# Task brief
Write out the lines of the material below exactly, beginning at the line with "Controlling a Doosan" and stopping after the line with "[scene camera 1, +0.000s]", and leave out the pictures.

# Data for the task
++++++

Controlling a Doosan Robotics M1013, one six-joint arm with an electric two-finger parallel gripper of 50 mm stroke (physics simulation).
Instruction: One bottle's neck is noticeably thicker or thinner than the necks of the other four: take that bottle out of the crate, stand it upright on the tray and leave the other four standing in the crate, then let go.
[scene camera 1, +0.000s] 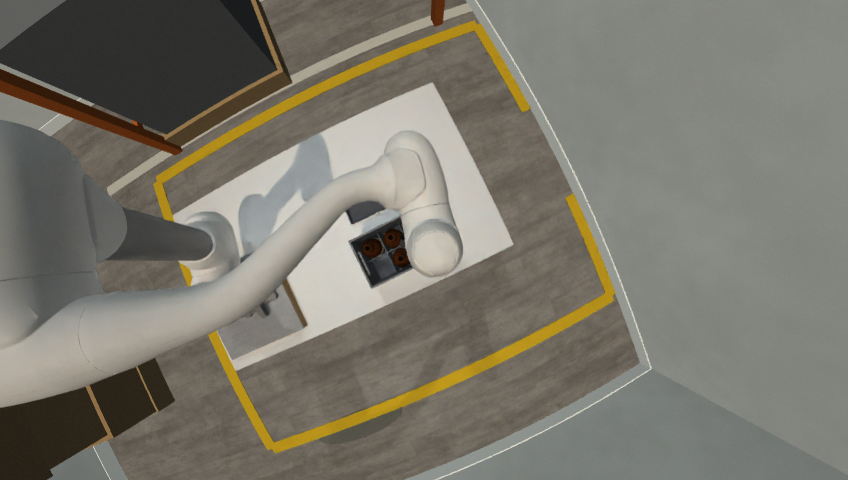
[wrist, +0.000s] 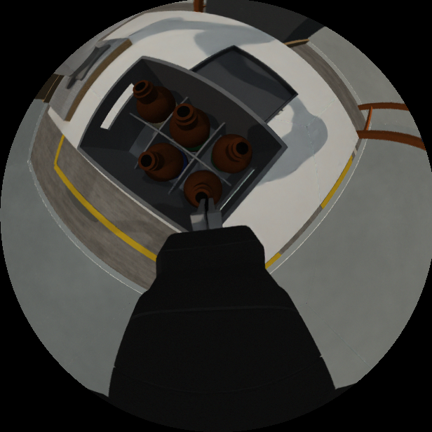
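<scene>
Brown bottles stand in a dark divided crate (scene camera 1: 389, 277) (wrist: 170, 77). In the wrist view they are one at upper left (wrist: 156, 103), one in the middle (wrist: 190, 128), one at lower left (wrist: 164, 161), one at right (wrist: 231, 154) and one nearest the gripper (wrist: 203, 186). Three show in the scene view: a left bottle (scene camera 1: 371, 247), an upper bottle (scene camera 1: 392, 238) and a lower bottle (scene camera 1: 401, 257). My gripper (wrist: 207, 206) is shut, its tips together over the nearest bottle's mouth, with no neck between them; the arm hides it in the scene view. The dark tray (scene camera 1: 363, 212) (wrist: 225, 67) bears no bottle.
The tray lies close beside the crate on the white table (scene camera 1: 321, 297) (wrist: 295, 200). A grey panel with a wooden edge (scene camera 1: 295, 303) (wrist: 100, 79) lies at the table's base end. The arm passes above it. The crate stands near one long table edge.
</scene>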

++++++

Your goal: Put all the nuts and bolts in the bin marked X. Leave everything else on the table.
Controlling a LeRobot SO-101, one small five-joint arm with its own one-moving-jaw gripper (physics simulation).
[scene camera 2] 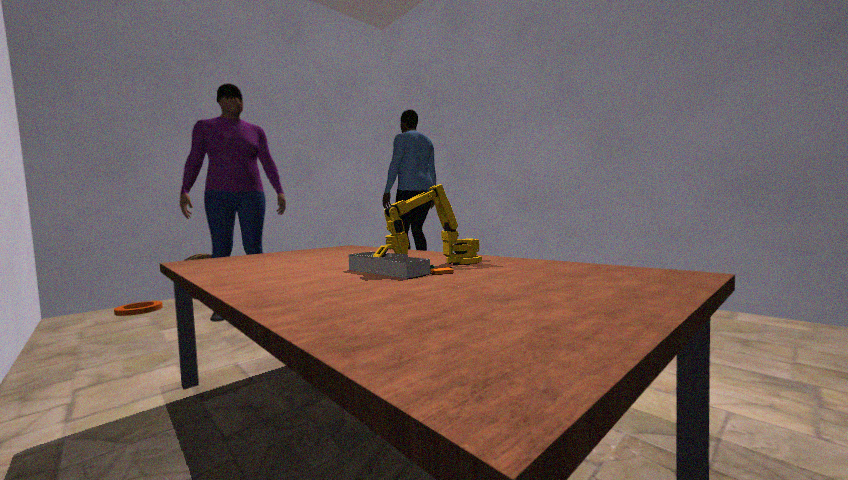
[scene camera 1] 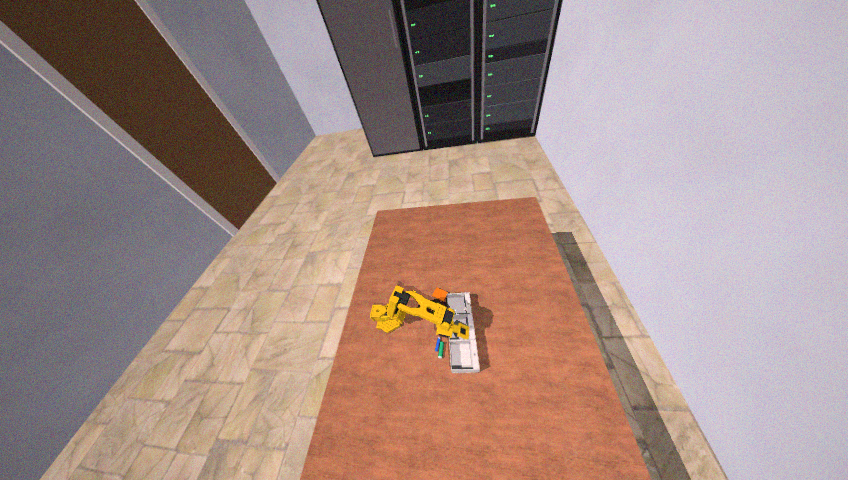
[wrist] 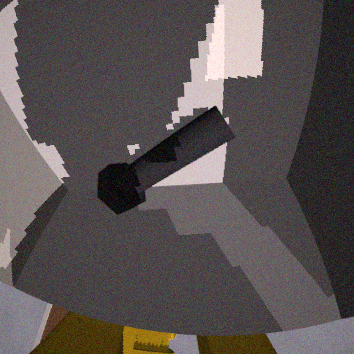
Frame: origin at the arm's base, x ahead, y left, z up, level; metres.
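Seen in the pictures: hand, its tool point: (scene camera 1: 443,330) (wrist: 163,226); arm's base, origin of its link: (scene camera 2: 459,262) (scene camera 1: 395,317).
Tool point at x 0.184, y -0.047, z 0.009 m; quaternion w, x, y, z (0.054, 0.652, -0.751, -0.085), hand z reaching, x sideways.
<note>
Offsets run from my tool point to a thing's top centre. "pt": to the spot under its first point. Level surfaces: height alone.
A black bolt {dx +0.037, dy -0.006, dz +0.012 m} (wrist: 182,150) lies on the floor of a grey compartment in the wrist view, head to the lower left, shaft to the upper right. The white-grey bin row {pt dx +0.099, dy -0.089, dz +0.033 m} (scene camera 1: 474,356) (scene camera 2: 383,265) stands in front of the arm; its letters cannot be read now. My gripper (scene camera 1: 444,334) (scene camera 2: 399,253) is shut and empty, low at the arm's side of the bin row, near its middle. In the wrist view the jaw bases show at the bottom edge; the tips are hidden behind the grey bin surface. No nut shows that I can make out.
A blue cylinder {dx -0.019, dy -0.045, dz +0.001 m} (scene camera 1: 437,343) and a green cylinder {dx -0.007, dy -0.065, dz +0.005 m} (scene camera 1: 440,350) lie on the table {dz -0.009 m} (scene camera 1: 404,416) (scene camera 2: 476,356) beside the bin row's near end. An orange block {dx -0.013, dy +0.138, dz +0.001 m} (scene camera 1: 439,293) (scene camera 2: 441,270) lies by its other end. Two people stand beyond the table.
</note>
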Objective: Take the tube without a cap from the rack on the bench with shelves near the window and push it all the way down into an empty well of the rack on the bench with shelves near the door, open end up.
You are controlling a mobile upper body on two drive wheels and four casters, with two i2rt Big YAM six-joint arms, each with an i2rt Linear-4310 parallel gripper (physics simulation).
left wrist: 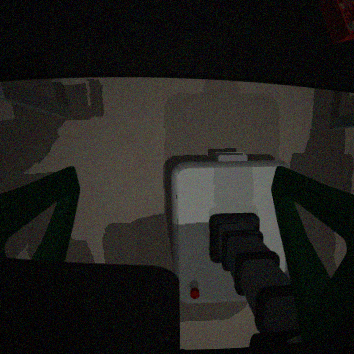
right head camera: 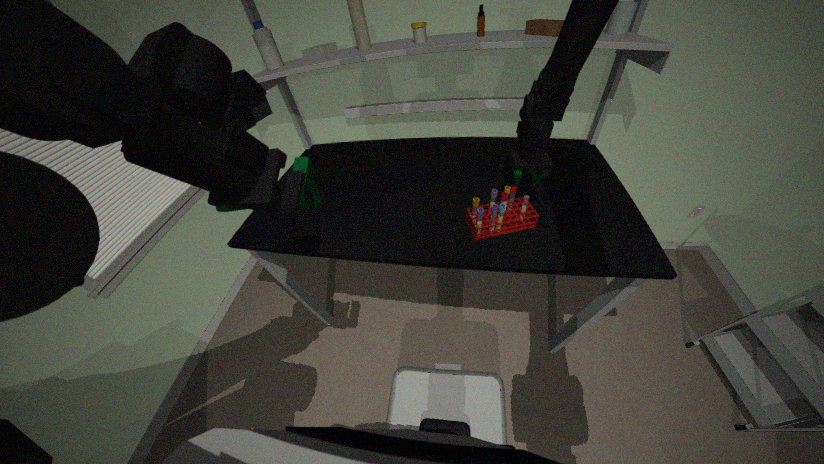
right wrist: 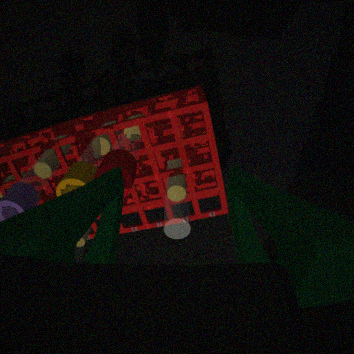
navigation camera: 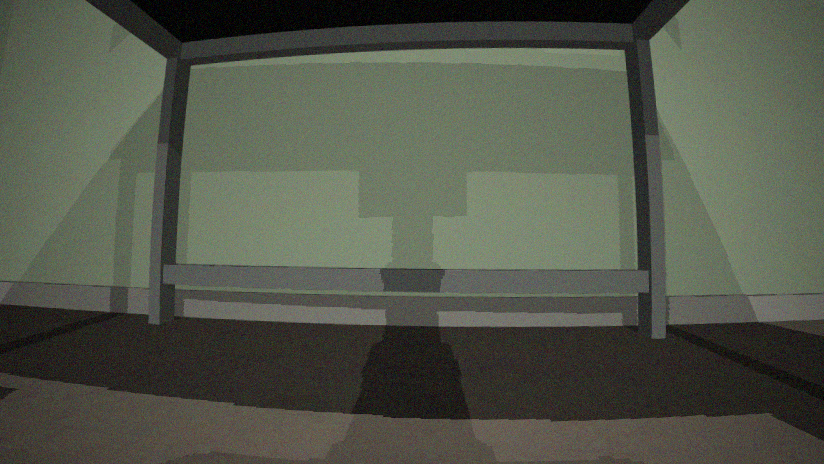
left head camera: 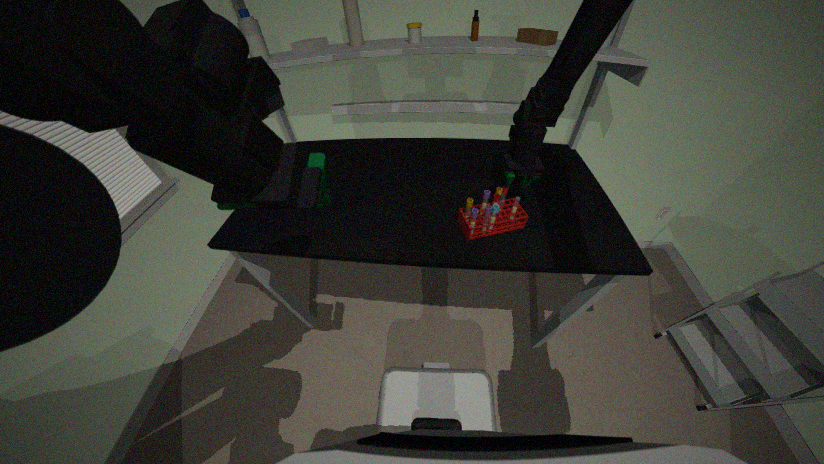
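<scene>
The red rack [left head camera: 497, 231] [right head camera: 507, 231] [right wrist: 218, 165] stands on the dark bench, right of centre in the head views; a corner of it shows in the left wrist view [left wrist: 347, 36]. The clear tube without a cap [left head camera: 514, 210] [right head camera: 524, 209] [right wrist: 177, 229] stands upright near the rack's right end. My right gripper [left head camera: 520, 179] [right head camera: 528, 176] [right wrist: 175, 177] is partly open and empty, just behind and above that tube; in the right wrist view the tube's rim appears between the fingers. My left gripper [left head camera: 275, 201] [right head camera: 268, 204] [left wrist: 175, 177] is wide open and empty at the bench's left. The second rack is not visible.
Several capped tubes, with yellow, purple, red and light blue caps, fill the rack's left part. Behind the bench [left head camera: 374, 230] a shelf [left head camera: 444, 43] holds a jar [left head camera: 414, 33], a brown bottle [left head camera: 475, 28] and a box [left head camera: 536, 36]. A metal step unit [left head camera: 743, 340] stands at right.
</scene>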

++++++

# Final answer
Controlling a Doosan Robotics M1013, one six-joint arm with an electric two-finger parallel gripper of 50 mm stroke (physics simulation).
Instruction: One bottle's neck is noticeably thicker or thinner than the necks of the other four: take that bottle out of the crate, stand it upright on the tray and leave the other four standing in the crate, then let go.
[scene camera 1, +0.000s] 

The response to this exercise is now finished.